Data -
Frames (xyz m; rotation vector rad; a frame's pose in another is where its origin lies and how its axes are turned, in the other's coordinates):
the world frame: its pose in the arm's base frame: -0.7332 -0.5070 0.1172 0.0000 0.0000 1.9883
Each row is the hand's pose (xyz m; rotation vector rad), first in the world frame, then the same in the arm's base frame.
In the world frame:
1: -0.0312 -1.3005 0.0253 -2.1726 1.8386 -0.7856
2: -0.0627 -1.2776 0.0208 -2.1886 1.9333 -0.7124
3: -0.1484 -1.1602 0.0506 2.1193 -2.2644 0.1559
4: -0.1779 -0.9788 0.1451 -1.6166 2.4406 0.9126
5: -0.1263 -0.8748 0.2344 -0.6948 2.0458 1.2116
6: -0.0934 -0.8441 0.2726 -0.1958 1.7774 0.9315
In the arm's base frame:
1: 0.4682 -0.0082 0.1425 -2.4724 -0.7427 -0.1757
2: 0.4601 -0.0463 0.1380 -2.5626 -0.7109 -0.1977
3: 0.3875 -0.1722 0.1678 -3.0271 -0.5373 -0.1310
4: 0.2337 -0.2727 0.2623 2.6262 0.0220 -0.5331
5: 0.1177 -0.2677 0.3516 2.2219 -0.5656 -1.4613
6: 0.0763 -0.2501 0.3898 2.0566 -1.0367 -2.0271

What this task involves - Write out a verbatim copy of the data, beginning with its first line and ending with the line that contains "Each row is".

Answer below -
Frames (xyz m; rotation vector rad; a frame's pose in another is where its origin lies and how its axes are turned, in the other's coordinates):
the world frame: its pose in the arm's base frame: -0.7332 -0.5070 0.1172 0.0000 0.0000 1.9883
Each row is the hand's pose (xyz m; rotation vector rad), first in the world frame, then the same in the arm's base frame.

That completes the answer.